Research Associate Professor
B.S. Beijing University, 1994
M.S. Chinese Academy of Sciences, Beijing, 1997
Ph.D. Michigan State University, 2002
E-mail: wtan (at) nd (dot) edu
Address: Nieuwland Science Hall 210D
Phone: (574) 631-7715
Fax: (574) 631-5952
Nuclear physics plays a significant role in energy production and element synthesis of explosive astrophysical environments such as novae and X-ray bursts occurring in accreting compact stars. Prof. Tan’s research has been focused on the studies of the underlying nuclear reactions that trigger and boost these stellar explosions. One particular reaction is the 15O(a,g) breakout from the hot CNO cycle that is critical for understanding the behavior of X-ray bursts. Conditions of X-ray bursts are characterized by a sensitive interplay between fuel supply and depletion by nuclear burning. This balance depends critically on the ignition through the nuclear trigger reaction 15O(a,g) that regulates the flow between the beta-limited hot CNO cycle and the rapid proton (rp) capture process. Prof. Tan led the first measurement of this reaction rate at Notre Dame that demonstrated how the laboratory results can provide stringent limits for the burning conditions in stellar objects.

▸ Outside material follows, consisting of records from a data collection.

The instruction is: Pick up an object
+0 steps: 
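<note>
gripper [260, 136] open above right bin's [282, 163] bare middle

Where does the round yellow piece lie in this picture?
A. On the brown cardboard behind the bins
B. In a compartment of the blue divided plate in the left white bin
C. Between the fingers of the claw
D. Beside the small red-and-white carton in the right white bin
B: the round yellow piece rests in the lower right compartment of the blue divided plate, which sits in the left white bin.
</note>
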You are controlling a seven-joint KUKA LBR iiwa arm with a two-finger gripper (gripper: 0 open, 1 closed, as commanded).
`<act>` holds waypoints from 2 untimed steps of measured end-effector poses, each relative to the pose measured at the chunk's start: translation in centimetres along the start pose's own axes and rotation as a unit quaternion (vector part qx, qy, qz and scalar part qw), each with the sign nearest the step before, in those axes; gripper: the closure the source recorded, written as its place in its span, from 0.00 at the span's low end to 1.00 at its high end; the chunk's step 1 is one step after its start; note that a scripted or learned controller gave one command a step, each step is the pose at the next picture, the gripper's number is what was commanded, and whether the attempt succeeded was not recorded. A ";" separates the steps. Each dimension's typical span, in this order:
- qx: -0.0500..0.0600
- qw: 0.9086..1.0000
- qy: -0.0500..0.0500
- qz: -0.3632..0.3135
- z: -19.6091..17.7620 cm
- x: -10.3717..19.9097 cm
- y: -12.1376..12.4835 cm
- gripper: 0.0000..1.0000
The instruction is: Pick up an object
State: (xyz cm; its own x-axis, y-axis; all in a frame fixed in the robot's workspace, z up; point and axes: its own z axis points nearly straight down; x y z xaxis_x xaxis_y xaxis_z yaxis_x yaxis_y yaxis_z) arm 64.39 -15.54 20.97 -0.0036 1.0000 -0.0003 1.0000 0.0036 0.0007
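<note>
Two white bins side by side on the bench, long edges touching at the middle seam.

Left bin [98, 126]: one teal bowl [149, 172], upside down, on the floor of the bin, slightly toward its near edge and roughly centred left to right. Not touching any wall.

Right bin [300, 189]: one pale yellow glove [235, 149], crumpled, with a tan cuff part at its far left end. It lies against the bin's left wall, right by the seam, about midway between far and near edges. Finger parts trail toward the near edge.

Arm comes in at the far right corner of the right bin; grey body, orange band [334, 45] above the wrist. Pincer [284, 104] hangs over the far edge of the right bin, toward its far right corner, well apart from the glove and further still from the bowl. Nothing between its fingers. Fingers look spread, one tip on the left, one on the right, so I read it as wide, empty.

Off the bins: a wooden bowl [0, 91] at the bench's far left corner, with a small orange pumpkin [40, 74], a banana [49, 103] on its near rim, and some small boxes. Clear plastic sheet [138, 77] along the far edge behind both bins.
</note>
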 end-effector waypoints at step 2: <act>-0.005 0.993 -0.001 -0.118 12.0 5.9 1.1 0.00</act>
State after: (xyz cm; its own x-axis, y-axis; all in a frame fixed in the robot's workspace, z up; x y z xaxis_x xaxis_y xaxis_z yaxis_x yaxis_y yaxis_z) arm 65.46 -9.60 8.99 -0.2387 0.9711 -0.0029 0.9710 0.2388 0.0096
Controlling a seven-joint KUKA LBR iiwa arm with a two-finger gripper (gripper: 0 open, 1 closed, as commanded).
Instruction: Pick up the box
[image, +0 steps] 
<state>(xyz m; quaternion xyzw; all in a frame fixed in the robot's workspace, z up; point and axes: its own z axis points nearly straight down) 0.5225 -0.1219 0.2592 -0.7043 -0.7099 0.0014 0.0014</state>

A series of (a,p) reactions on the waiting point nuclei along the rp-process path and in the hot CNO cycle are known for setting the timescale and ashes composition of the explosive hydrogen burning in accreting stars. Prof. Tan’s interests include a systematic experimental investigation of the level parameters of these nuclei near the alpha threshold to further understand the nuclear aspects of the X-ray bursts. In such and other explosive stellar sites, photodisintegration process or p-process is believed to be responsible for the synthesis of proton-rich p-nuclei. Prof. Tan also works on an improved understanding of this process via better determination of nuclear optical potentials with precision alpha scattering/induced reaction experiments.
“Lifetime of the astrophysically important 4.03 MeV state in 19Ne,” W.P. Tan, J. Görres, J. Daly, M. Couder, A. Couture, H.Y. Lee, E. Stech, E. Strandberg, C. Ugalde, and M. Wiescher, Phys. Rev. C 72, 041302® (2005).
“Spin determination of particle unstable levels with particle correlations,” W.P. Tan, W.G. Lynch, T.X. Liu, X.D. Liu, M.B. Tsang, G. Verde, A. Wagner, H.S. Xu, B. Davin, R.T. de Souza, Y. Larochelle, R. Yanez, R.J. Charity and L.G. Sobotka, Phys. Rev. C 69, 061304® (2004).
“Fragment isotope distributions and the isospin dependent equation of state,” W.P. Tan, B.-A. Li, R. Donangelo, C.K. Gelbke, M.-J. van Goethem, X.D. Liu, W.G. Lynch, S. Souza, M.B. Tsang, G. Verde, A. Wagner, and H.S. Xu, Phys. Rev. C 64, 051901® (2001).
“Isospin Fractionation in Nuclear Multifragmentation,” H.S. Xu, M.B. Tsang, T.X. Liu, X.D. Liu, W.G. Lynch, W.P. Tan, A. Vander Molen, G. Verde, A. Wagner, H.F. Xi, C.K. Gelbke, L. Beaulieu, B. Davin, Y. Larochelle, T. Lefort, R.T. de Souza, R. Yanez, V.E. Viola, R.J. Charity and L.G. Sobotka, Phys. Rev. Lett. 85, 716 (2000).